▸ Aim of the task: All of the data below is to be returned unaltered.

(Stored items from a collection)
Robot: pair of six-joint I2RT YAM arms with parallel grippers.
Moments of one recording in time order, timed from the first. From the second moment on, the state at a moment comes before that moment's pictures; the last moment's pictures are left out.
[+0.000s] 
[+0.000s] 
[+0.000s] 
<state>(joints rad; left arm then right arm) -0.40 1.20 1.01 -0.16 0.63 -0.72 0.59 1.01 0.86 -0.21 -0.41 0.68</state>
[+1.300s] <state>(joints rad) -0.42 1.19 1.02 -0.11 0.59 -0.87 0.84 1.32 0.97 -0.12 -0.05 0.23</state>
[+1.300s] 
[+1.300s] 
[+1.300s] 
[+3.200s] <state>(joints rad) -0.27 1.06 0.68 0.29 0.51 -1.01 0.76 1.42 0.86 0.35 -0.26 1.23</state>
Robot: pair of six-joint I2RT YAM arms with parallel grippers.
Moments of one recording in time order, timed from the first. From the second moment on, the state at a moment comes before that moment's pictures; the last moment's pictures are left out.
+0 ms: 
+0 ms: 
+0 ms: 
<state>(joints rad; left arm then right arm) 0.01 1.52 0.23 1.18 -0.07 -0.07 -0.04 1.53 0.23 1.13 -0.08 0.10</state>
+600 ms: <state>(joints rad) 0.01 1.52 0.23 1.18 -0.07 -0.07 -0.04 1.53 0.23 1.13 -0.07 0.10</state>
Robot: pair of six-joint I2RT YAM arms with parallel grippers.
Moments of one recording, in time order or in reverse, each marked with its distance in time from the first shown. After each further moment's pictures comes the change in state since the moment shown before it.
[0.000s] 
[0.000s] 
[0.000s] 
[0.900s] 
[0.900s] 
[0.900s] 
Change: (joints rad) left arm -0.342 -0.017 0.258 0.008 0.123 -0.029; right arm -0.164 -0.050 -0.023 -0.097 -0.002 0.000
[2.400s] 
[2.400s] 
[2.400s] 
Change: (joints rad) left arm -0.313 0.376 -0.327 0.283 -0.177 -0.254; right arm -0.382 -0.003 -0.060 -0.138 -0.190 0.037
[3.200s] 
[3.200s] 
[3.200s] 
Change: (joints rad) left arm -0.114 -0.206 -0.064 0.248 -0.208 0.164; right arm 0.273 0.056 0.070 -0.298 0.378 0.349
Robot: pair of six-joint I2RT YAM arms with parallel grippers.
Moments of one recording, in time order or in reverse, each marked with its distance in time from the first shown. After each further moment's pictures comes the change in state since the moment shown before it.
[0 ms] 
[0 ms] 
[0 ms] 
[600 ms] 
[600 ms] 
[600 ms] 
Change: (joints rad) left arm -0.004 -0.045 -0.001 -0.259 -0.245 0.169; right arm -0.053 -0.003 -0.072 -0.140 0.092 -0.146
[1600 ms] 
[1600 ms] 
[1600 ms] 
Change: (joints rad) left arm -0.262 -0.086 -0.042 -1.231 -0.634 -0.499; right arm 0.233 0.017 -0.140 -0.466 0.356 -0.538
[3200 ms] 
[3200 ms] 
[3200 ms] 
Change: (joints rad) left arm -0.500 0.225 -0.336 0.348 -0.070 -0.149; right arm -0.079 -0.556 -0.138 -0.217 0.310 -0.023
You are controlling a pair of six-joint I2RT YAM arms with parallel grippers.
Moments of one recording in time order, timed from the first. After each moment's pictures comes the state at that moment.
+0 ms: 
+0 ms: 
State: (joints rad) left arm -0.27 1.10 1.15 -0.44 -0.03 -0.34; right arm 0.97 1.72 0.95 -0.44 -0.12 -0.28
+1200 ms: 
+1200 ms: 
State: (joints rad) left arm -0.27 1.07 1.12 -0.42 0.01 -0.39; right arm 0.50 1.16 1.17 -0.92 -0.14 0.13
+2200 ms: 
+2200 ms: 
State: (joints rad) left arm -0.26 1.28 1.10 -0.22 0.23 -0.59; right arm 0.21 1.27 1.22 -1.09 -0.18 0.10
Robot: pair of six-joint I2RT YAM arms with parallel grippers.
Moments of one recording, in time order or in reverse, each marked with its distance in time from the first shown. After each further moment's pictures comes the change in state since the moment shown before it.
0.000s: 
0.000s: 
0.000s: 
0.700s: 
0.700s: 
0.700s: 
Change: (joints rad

▸ Response for this exercise:
Robot: pair of six-joint I2RT YAM arms with parallel grippers.
Moments of one recording in time order, timed from the first. From the second moment on, the state at a moment comes before that moment's pictures; the last moment's pictures are left out.
[+0.000s] 
[+0.000s] 
[+0.000s] 
<state>(joints rad; left arm then right arm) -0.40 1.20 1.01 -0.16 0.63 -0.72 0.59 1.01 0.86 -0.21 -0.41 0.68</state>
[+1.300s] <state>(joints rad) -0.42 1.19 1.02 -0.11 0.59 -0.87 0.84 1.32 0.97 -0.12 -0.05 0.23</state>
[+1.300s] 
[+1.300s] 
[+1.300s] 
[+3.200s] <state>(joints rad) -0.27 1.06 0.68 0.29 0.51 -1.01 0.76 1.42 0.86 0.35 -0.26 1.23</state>
Robot: pair of six-joint I2RT YAM arms with parallel grippers.
Moments of one recording in time order, timed from the first. From the second moment on, the state at a moment comes before that moment's pictures; the last moment's pictures are left out.
+0 ms: 
+0 ms: 
+0 ms: 
<state>(joints rad; left arm then right arm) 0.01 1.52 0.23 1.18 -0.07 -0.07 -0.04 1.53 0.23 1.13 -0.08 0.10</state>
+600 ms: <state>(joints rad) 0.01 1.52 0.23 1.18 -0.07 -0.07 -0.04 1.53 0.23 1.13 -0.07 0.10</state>
Robot: pair of six-joint I2RT YAM arms with parallel grippers.
Moments of one recording, in time order or in reverse, each marked with its distance in time from the first shown. After each further moment's pictures comes the change in state since the moment shown before it.
[0.000s] 
[0.000s] 
[0.000s] 
[0.900s] 
[0.900s] 
[0.900s] 
Change: (joints rad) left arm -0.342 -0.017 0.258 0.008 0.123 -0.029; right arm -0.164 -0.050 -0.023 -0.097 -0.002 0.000
[2.400s] 
[2.400s] 
[2.400s] 
Change: (joints rad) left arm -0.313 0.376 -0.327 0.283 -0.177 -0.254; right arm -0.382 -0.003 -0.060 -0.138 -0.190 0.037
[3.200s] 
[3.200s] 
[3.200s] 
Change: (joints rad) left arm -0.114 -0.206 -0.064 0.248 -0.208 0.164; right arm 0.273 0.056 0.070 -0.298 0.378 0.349
Robot: pair of six-joint I2RT YAM arms with parallel grippers.
Moments of one recording, in time order or in reverse, each marked with its distance in time from the first shown. After each further moment's pictures comes the change in state since the moment shown before it.
[0 ms] 
[0 ms] 
[0 ms] 
[600 ms] 
[600 ms] 
[600 ms] 
Change: (joints rad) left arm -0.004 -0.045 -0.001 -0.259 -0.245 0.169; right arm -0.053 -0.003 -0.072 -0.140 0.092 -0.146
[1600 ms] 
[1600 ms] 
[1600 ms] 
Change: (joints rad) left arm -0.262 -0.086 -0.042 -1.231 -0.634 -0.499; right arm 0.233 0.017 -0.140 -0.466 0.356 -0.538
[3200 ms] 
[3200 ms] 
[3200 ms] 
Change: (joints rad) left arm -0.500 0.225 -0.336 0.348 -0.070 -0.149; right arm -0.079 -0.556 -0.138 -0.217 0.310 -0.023
You are controlling a pair of six-joint I2RT YAM arms with parallel grippers.
Moments of one recording in time order, timed from the first. After each moment's pictures comes the state at that moment.
+0 ms: 
+0 ms: 
State: (joints rad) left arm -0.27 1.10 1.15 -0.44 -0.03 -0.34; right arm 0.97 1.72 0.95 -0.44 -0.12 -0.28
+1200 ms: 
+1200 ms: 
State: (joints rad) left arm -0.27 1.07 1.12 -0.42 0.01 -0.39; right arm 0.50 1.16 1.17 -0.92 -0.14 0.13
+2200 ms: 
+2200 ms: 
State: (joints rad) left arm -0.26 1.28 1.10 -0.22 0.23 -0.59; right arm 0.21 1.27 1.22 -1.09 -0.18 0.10
Robot: pair of six-joint I2RT YAM arms with parallel grippers.
Moments of one recording, in time order or in reverse, each marked with its distance in time from the first shown. After each further moment's pictures comes the change in state since the moment shown before it.
0.000s: 
0.000s: 
0.000s: 
0.700s: 
0.700s: 
0.700s: 
Change: (joints rad

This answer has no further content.